Task statement:
In the data, extract each line that holds the string "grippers".

Dataset section:
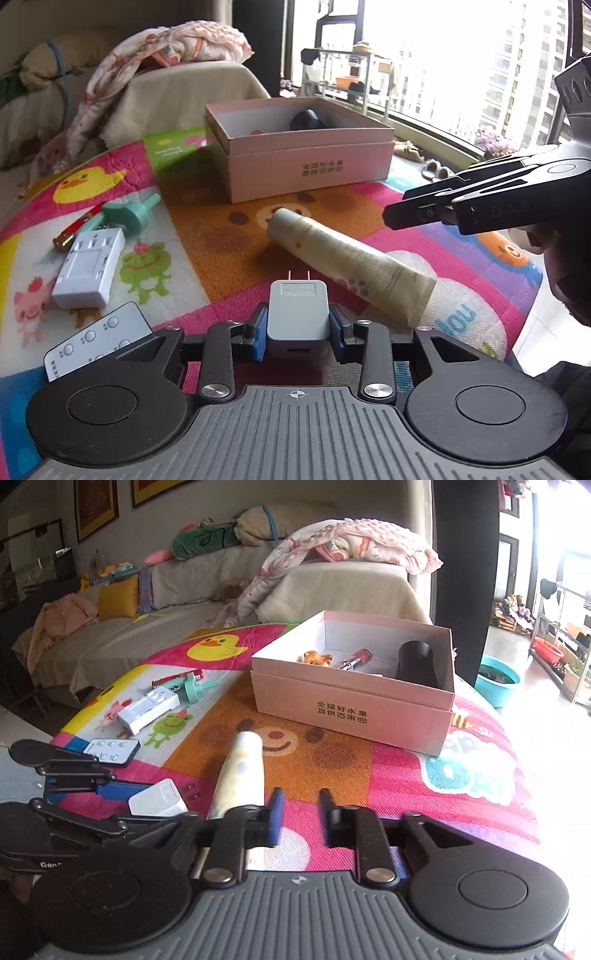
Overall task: Organize rigid objects
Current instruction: 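Lower cream tube into pink box with right tool while left tool drops charger in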
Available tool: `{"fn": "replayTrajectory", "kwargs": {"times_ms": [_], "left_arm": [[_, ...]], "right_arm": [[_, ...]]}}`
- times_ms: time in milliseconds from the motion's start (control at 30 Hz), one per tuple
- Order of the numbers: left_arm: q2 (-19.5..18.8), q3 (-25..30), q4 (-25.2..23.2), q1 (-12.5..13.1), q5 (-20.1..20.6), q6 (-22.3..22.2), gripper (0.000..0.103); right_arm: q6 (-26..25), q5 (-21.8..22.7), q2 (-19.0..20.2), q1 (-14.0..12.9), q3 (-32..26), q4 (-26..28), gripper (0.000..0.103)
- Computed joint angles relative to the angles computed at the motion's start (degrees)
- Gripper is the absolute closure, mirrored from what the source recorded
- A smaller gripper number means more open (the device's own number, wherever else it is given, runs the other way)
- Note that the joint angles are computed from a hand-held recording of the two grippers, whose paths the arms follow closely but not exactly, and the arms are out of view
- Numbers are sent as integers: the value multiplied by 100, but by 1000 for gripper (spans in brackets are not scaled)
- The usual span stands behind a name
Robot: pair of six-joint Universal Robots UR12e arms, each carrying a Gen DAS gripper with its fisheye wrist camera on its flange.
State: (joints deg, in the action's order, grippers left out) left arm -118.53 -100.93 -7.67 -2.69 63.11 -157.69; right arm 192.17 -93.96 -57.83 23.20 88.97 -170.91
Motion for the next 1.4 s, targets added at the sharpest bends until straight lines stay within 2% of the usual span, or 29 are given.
{"fn": "replayTrajectory", "kwargs": {"times_ms": [67, 167, 200, 367, 467, 500, 567, 700, 767, 833, 933, 1000, 1067, 1133, 1200, 1267, 1400], "left_arm": [[-14, 5, 70, -7, 92, -87, 66], [-26, 3, 143, -19, 157, -213, 65], [-24, -9, 166, -23, 155, -220, 62], [4, -29, 109, -38, 155, -20, 59], [19, 72, -215, -12, 105, -272, 62], [25, 108, -307, -12, 144, -389, 65], [31, 148, -420, -10, 146, -460, 65], [51, 132, -365, -88, 376, -177, 66], [54, 166, -499, -70, 217, -62, 66], [62, 216, -661, 0, -213, -39, 66], [76, 273, -330, 17, -480, 54, 66], [42, 488, -216, 19, -713, 57, 66], [-57, 814, 105, -6, -884, -145, 66], [-236, 1246, 590, -56, -1022, -418, 66], [-474, 1731, 1002, -138, -990, -682, 66], [-743, 2242, 1063, -211, -1005, -909, 66], [-1211, 3004, 649, -350, -827, -1163, 66]], "right_arm": [[80, 222, 59, -30, -76, -81, 55], [173, 514, 199, -52, -305, -20, 55], [175, 608, 256, -55, -395, 15, 55], [100, 769, 559, -19, -887, 472, 55], [24, 798, 634, -21, -1030, 862, 70], [-20, 752, 631, -11, -1005, 812, 70], [-142, 706, 579, 1, -935, 826, 71], [-368, 570, 418, 14, -672, 755, 71], [-389, 517, 323, 3, -528, 723, 71], [-341, 457, 230, -14, -393, 678, 72], [-181, 363, 68, -64, -158, 408, 73], [51, 356, -46, -130, -26, 26, 73], [211, 277, -128, -199, 1, -409, 73], [160, -25, -140, -233, -124, -849, 73], [61, -395, -65, -254, -374, -1219, 73], [41, -469, 39, -323, -678, -1318, 73], [-76, -778, 388, -377, -1317, -1161, 73]]}}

Reply to the task:
- Note that the joint angles are computed from a hand-held recording of the two grippers, whose paths the arms follow closely but not exactly, and the arms are out of view
State: (joints deg, in the action's order, grippers left out) left arm -118.53 -100.93 -7.67 -2.69 63.11 -157.69; right arm 192.17 -93.96 -57.83 23.20 88.97 -170.91

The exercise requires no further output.